Avoiding common OSHA recordkeeping mistakes
Each year, all affected employers need to finalize their OSHA 300 log data about work-related injuries and illnesses that required medical treatment beyond first aid.
The 300 logs need to have all of the numbers tallied for days away and restricted duty cases along with the 300A summaries that specify the average number of employees for the previous calendar year and the total hours worked by all employees.
When completing these forms, it is important to know some of the most common OSHA recordkeeping mistakes that could result in enforcement action.
The top five are as follows:
1) Not keeping an OSHA 300 log and posting a 300A summary even though you are required by law. The most common reason some companies can avoid having to keep these logs is the size of the organization. OSHA states that employers with 10 or fewer total employees for the entire calendar year need not keep these logs, but a lot of smaller employers have broken that “10-employee rule” by hiring temporary and/or seasonal labor through the previous year. OSHA says the exemption for small companies does not apply if you EVER have more than 10 workers on the payroll at any time the previous year.
2) Only counting company workdays on the lost time and restricted duty columns of the form. Prior to 2001, this was the way you were supposed to count the days – meaning that if someone was injured on a Monday and did not return to work until the following Monday, you would only count the working days missed (you would exclude the weekend if it was not a normal work day). In this case, you did not count the Monday of the injury, but you would count the four other workdays the employee was scheduled to work, but could not come in. This method has not been legal for the past 15 years!
Current OSHA standards state that you must count all calendar days the worker did not return to work whether she or he was scheduled to work them or not. The proper tally of the case above would be to skip the day of the injury (that is always done in every recording case) and then add up every calendar day that was not worked by the employee (Tuesday through Sunday) for a total of six days. Keep in mind that holidays, weekends and vacation days all count.
It is no longer acceptable to have a surgery scheduled on a Friday evening and have the worker recover on the two weekend days and get back to work on Monday without any lost time/restricted days. The “I will take a week vacation to heal up post-operation” method is not a legal way get out of tracking lost or restricted days either. Also note that tracking of lost or restricted workdays stops when 180 days is reached. Six months is long enough for OSHA to get the picture that the injury or illness was a bad case.
3) Not reporting work-related injuries from employees who are working from home or traveling for business related events. If your employee is on an airplane on a business trip out of town and injures his or her shoulder while lifting a bag into the overhead compartment, then it would be a recordable injury on your log.
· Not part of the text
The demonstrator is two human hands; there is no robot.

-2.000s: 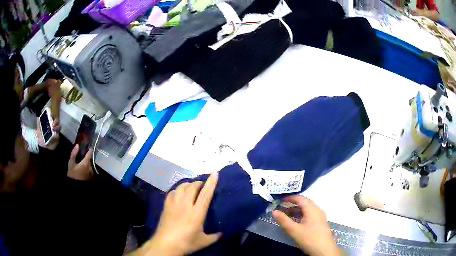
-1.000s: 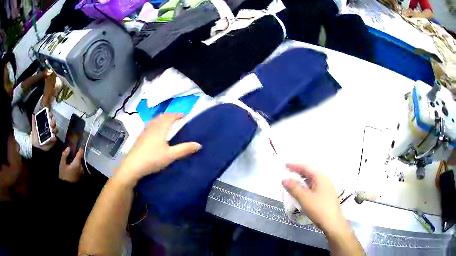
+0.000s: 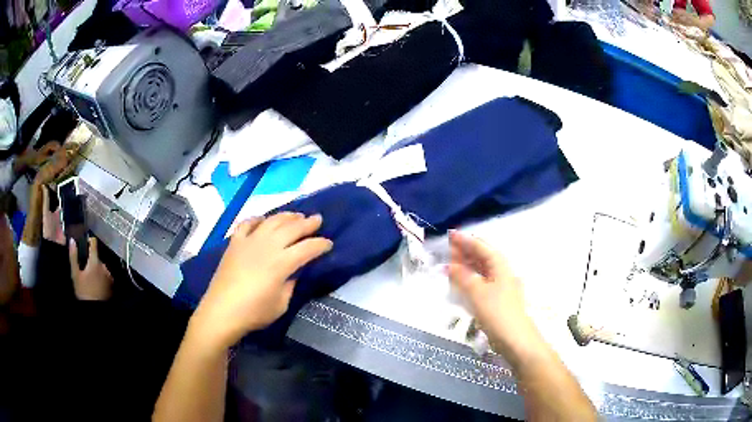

The worker would not have been on that airplane if he or she were not required by the employer to travel for business, so it is considered a work-related injury.
If you allow an employee to work from their home, you may still have scenarios where an injury in their home environment may trigger and OSHA recordable injury: these scenarios are where the work itself causes an injury or the illness, NOT the home environment.
For example: the boss lets you take five file boxes home to work on for the next few days to meet a deadline. If you injure your back while lifting and carrying the boxes up the stairs to your home office, this could be work related – you would not have hurt your back if you were not carrying work-related materials in your home. Scenarios like tripping on a toy that a child has left on the stairs while carrying a file box are clearly not work related. This is because the toy on the stairs situation is purely related to the home environment that the employer has no control over.
4) Not keeping the right number of logs in your records. OSHA requires a separate 300 log and 300A summary for each business establishment. Companies that have multiple locations must have a separate set of records for each location if those locations are expected to be in operation for one year or longer. In the case of a construction company that has two offices and 10 projects, five of which are expected to run a year or longer, you would need to keep seven sets of logs: two for the offices and five for the projects that are running a year or longer. The other short-term projects can either be lumped into their own additional log or the office that is responsible for the affected project can enter them into their log.
NOTE: It is possible for a company to lump several locations together under one set of logs only if all of the requirements are met under OSHA definitions.
5) You are not able to provide a copy of your establishment’s 300 log within a four- hour timeframe if requested by OSHA. The law requires that employers provide copies of their 300 log and 300A summaries to their compliance officers within four business hours. Many of the establishments I have inspected would be hard-pressed to present a proper package of records to the officer within half a day. However, my experience has shown that it is rare that OSHA will ever demand it within the four-hour time frame – most compliance officers will ask for the last three to five years of records and will give you several days to submit them. But they are absolutely allowed to demand them within four business hours if they feel it to be necessary.
Remember that the OSHA 300A summary sheets need to be posted starting February 1 in a place where all employees are able to view it. The posting must remain in place through April 30.